The role of gamma-glutamyl transpeptidase in the nephrotoxicity of an Agaricus bisporus metabolite.

The mushroom metabolite gamma-L-glutaminyl-3,4-dihydroxybenzene (GDHB) was found to have an LD50 of 100 to 200 mg/kg in neonatal C57Bl/6J mice. Adult mice given 200 mg/kg GDHB showed histopathologic evidence of proximal convoluted tubular injury as early as 2 hours after injection, which progressed by 24 hours to profound acute tubular necrosis. Focal acinar epithelial cell necrosis in the pancreas was also observed. The time course and location of the injury suggested that appearance of the ultimate toxic metabolite could be due to cleavage of GDHB by gamma-glutamyl transpeptidase (GGTP).

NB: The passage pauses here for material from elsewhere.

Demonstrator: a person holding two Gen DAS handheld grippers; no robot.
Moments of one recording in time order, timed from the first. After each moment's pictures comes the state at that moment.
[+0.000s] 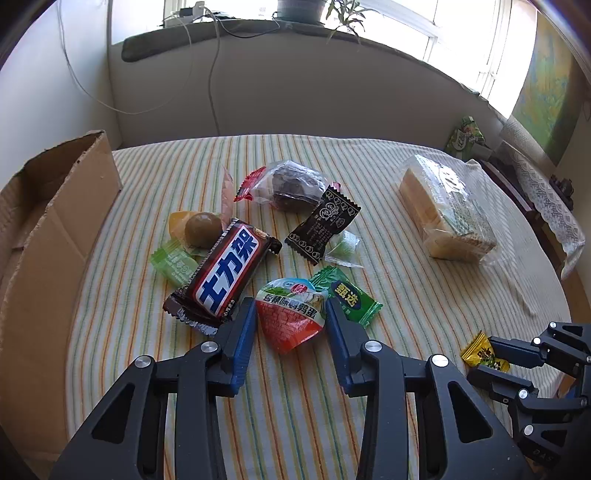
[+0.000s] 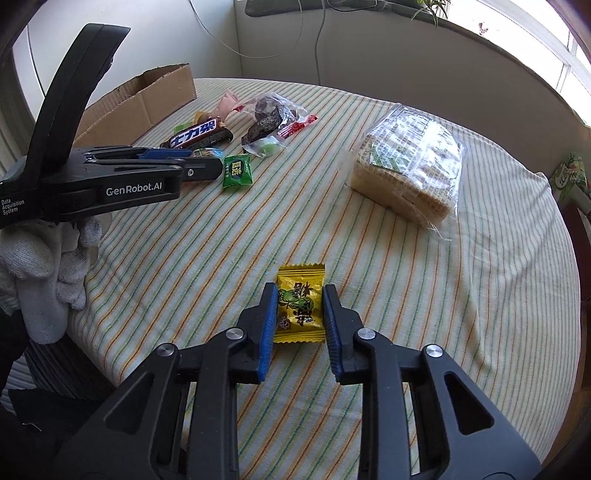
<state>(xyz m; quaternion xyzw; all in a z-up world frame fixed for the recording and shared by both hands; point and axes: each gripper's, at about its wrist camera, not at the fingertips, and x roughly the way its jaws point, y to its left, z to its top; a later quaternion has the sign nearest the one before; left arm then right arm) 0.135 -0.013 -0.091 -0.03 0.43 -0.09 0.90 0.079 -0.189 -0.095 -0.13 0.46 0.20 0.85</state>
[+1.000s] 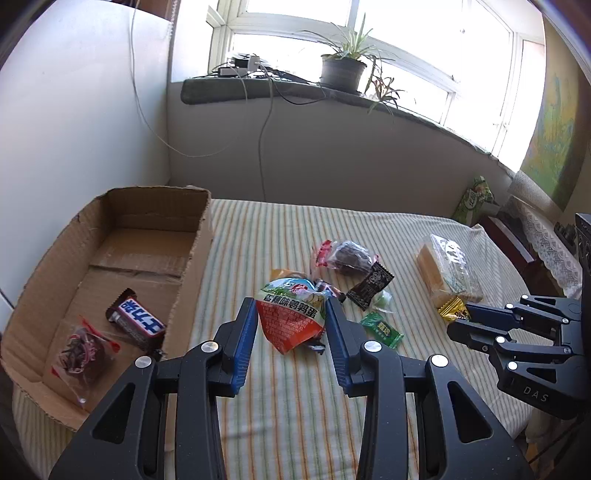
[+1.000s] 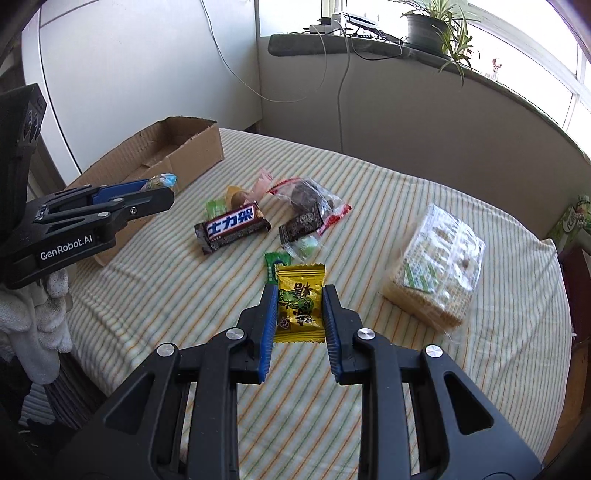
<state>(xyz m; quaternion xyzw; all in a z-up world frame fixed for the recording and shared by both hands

The reaction in vitro of GDHB with crude porcine GGTP resulted in the release of 4-amino-catechol which air oxidized to 2-hydroxy--4-iminoquinone (HIQ), a known sulfhydryl reagent and cytotoxic compound. Synthesis of N2-methyl-gamma-glutaminyl-3,4-dihydroxybenzene (MeGDHB) provided a compound whose oxidized derivatives, when compared with those of GDHB, had similar half-wave potentials and visible absorption maxima. MeGDHB was resistant to cleavage by GGTP and was without apparent toxicitiy at 2-3 times the LD50 of GDHB. Therefore, cleavage by GGTP, an enzymatic transformation accessible to GDHB but unavailable to MeGDHB, is proposed as the mechanism of activation of the mushroom metabolite. The following pathogenic sequence is indicated: 1) release of 4-aminocatechol from GDHB by the action of GGTP and 2) irreversible injury resulting both from the generation of free radicals by the autoxidation of 4-aminocatechol and from the reaction of HIQ with cellular nucleophils, particularly sulfhydryl groups.